▸ **Exercise prompt**
This task is to restate all of the entries exactly.

▸ **Data provided**
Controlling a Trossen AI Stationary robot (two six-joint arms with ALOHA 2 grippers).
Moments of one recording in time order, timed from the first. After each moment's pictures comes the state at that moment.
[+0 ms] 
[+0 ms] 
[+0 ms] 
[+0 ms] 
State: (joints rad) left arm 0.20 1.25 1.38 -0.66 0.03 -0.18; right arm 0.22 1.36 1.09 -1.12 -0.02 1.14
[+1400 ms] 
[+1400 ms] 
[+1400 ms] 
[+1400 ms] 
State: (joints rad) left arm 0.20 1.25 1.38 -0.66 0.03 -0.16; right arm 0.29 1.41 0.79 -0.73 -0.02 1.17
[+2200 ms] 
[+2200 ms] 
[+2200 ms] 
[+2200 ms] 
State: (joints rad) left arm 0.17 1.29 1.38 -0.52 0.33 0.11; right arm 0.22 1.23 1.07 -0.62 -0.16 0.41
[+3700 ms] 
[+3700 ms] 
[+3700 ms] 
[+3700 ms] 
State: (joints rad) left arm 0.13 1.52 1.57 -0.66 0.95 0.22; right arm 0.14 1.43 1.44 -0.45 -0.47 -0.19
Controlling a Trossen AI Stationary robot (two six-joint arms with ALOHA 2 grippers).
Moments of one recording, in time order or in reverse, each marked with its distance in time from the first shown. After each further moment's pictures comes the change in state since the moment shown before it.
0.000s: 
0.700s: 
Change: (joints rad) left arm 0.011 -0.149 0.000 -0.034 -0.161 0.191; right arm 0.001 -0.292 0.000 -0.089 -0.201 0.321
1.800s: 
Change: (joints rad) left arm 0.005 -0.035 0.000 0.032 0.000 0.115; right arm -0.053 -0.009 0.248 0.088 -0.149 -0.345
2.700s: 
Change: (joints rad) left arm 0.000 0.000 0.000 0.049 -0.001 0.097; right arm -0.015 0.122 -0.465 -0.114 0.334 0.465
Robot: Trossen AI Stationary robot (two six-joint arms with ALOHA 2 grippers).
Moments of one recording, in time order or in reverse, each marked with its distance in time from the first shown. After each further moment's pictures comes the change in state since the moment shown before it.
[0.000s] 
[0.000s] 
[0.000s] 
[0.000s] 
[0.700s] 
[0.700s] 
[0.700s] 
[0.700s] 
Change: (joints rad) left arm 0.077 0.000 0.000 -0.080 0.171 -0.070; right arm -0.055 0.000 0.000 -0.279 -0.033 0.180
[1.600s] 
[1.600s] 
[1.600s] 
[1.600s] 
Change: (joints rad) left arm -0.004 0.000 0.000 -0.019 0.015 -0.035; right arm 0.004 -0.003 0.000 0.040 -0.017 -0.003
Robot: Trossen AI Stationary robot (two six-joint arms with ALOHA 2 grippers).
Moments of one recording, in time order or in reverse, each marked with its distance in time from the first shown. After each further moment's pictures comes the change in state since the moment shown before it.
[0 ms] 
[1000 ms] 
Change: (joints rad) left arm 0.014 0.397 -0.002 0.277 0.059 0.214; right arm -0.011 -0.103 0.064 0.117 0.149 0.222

▸ **Answer to this problem**
Controlling a Trossen AI Stationary robot (two six-joint arms with ALOHA 2 grippers).
Moments of one recording in time order, timed from the first. After each moment's pictures comes the state at that moment.
[+0 ms] 
[+0 ms] 
[+0 ms] 
[+0 ms] 
State: (joints rad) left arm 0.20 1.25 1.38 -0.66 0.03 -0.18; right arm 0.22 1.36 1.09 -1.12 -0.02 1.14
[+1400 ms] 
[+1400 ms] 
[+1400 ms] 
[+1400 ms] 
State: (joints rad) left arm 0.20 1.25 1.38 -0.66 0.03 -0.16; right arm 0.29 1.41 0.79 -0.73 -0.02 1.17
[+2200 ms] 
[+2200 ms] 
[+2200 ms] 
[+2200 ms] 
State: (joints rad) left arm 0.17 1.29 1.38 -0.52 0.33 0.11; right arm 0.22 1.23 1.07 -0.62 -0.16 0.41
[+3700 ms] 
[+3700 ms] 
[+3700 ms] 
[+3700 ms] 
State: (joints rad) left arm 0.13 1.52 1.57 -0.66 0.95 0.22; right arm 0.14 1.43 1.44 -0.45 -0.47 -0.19
Controlling a Trossen AI Stationary robot (two six-joint arms with ALOHA 2 grippers).
Moments of one recording, in time order or in reverse, each marked with its distance in time from the first shown. After each further moment's pictures comes the change in state since the moment shown before it.
0.000s: 
0.700s: 
Change: (joints rad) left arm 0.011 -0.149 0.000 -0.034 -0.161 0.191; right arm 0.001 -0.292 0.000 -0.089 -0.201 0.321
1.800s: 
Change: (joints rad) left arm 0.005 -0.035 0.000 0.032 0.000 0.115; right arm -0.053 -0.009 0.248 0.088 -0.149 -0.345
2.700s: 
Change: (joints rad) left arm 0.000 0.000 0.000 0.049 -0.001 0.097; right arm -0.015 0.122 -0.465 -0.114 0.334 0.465
Robot: Trossen AI Stationary robot (two six-joint arms with ALOHA 2 grippers).
Moments of one recording, in time order or in reverse, each marked with its distance in time from the first shown. After each further moment's pictures comes the change in state since the moment shown before it.
[0.000s] 
[0.000s] 
[0.000s] 
[0.000s] 
[0.700s] 
[0.700s] 
[0.700s] 
[0.700s] 
Change: (joints rad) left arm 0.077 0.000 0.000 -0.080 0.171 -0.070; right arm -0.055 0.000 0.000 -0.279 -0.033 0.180
[1.600s] 
[1.600s] 
[1.600s] 
[1.600s] 
Change: (joints rad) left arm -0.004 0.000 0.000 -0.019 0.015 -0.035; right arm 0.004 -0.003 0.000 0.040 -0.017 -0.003
Robot: Trossen AI Stationary robot (two six-joint arms with ALOHA 2 grippers).
Moments of one recording, in time order or in reverse, each marked with its distance in time from the first shown. After each further moment's pictures comes the change in state since the moment shown before it.
[0 ms] 
[1000 ms] 
Change: (joints rad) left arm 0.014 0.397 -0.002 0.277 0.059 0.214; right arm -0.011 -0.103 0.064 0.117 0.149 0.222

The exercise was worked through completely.